⟨

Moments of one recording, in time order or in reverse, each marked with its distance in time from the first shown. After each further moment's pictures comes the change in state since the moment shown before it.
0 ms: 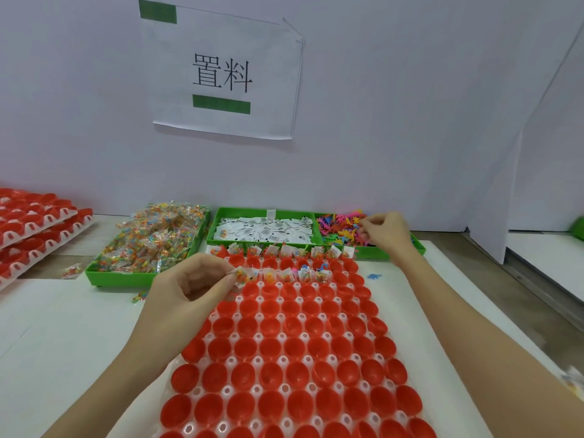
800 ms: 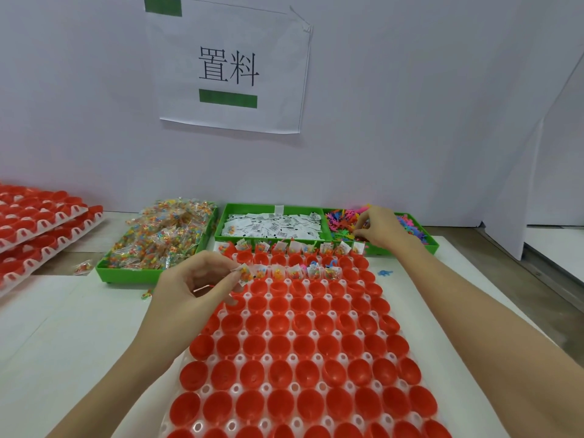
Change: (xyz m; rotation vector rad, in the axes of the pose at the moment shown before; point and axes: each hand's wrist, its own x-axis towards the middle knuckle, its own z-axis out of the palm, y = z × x) left_hand 0.003 -0.002 -0.002 0.022 0.027 -0.010; right_hand 0.038 0.008 0.026 -0.590 -0.192 -0.283
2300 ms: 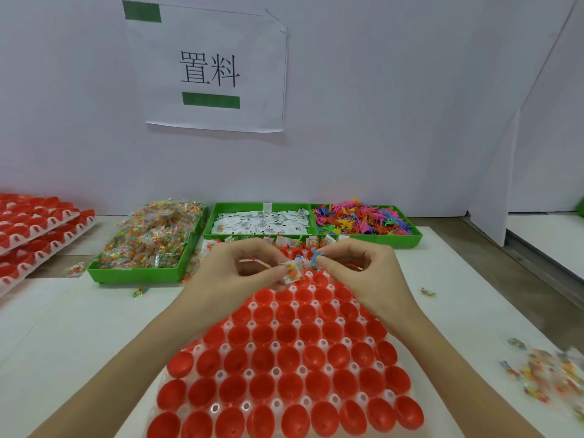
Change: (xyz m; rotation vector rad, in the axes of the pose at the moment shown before) left_hand 0.013 0.040 0.050 0.014 -0.345 -0.052; right_hand -0.183 -0.057 -0.017 0.942 0.150 -0.231
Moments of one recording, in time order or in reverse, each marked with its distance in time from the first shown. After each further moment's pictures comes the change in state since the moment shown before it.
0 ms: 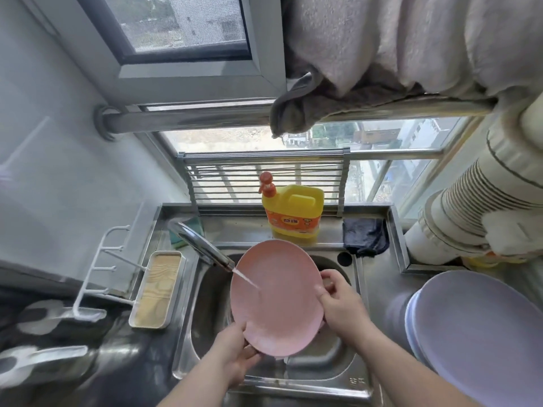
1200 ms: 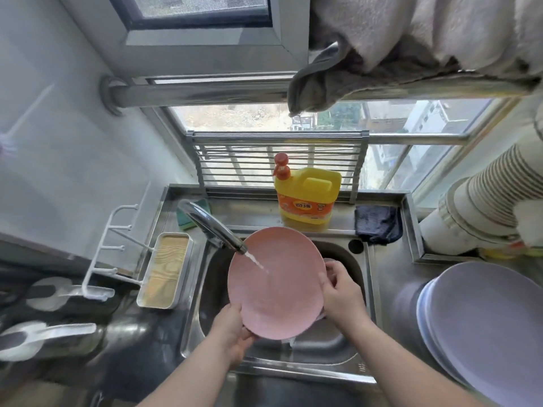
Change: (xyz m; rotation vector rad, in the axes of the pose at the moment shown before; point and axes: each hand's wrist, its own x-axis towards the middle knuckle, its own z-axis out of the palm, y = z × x) left_hand 0.006 0.009 -0.018 -0.046 0.074 0.063; right_hand 0.001 0.004 0.029 -0.073 0.084 0.028
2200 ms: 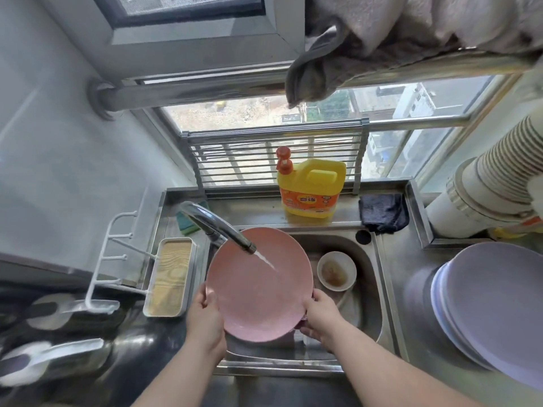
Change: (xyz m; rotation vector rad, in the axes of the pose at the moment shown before) left_hand 0.017 0.038 -0.047 0.036 0.095 0.448; right_hand -0.005 0.028 0.091 0.470 -0.165 0.561
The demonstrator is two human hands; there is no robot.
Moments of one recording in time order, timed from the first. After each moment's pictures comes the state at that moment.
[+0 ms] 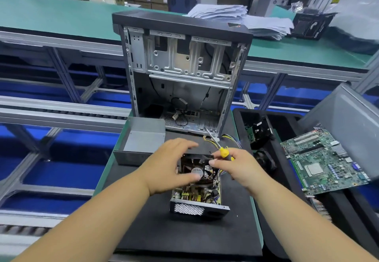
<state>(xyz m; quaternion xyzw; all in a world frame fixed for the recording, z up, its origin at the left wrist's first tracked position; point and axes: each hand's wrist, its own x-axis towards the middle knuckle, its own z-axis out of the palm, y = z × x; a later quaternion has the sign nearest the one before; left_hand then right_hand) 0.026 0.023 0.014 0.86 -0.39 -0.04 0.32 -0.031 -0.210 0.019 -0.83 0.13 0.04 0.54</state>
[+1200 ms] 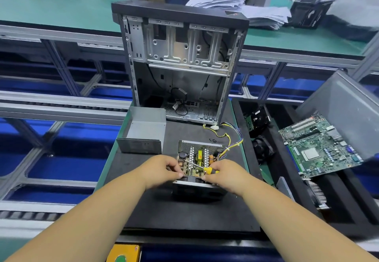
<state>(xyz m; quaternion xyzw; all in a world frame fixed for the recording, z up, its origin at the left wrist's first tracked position) 0.004 0.043 -0.030 0.85 -0.18 -0.27 0.42 -0.062 -0.184 -0.015 -0.94 0.09 0.19 0.28</state>
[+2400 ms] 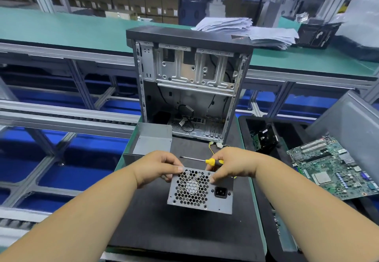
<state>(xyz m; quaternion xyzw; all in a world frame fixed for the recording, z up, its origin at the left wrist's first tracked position) 0.032 0.053 0.020 0.76 -0.16 -0.32 0.55 0.003 -0.210 0.059 -0.91 -0.08 0.27 0.30</state>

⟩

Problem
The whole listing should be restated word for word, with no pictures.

Task solution
Moments of one recording, in time order or in reverse, each marked with its distance in time from the first shown. After each further moment's pictures comes the change in state since the moment shown before it.
0 ms: 
800 ms: 
Change: (xyz m; rotation vector rad, in the axes of the pose at the moment shown before; point and axes: each hand's wrist, its own x-axis towards the middle knuckle, its own z-axis out of the palm, y = z × x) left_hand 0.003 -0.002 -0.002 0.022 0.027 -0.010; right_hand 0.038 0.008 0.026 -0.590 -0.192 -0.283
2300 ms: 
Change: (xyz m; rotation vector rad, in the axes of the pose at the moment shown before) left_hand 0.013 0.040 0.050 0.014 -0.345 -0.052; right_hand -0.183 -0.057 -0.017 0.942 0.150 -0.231
Moments of one recording, in time order or in reverse, each marked with its distance in time from the first shown. After each further moment's pictures comes the change in state since the moment shown before it.
0 ms: 
1200 ms: 
Change: (xyz m; rotation vector rad, in the axes of the pose at the moment shown before; point and axes: each hand's wrist, its own x-axis towards the middle knuckle, its own z-axis out of the palm, y = z × x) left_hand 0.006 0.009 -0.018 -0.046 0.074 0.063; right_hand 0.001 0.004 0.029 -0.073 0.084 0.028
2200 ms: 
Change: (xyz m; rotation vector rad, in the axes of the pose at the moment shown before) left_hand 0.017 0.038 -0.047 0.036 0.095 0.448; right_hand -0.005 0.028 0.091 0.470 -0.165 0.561
The demonstrator is two human hands; there is no robot.
Moments of one recording in time order, timed from the first. After each moment's pictures comes the state at that moment.
[+0 ms] 
<state>(xyz m; quaternion xyzw; all in a world frame fixed for the recording, z up, its origin at the left wrist's first tracked position; point and axes: each hand's wrist, its own x-axis towards the middle knuckle, its own z-axis out of the palm, y = z × x; a later quaternion has the sign nearest the one before; left_hand then right_hand) 0.026 0.023 0.014 0.86 -0.39 -0.04 0.32 -0.031 -0.210 0.019 -0.83 0.13 0.04 0.54</state>
[+1200 ms] 
<state>(xyz m; quaternion xyzw; all in a world frame fixed for the recording, z up, its origin at the left wrist's first tracked position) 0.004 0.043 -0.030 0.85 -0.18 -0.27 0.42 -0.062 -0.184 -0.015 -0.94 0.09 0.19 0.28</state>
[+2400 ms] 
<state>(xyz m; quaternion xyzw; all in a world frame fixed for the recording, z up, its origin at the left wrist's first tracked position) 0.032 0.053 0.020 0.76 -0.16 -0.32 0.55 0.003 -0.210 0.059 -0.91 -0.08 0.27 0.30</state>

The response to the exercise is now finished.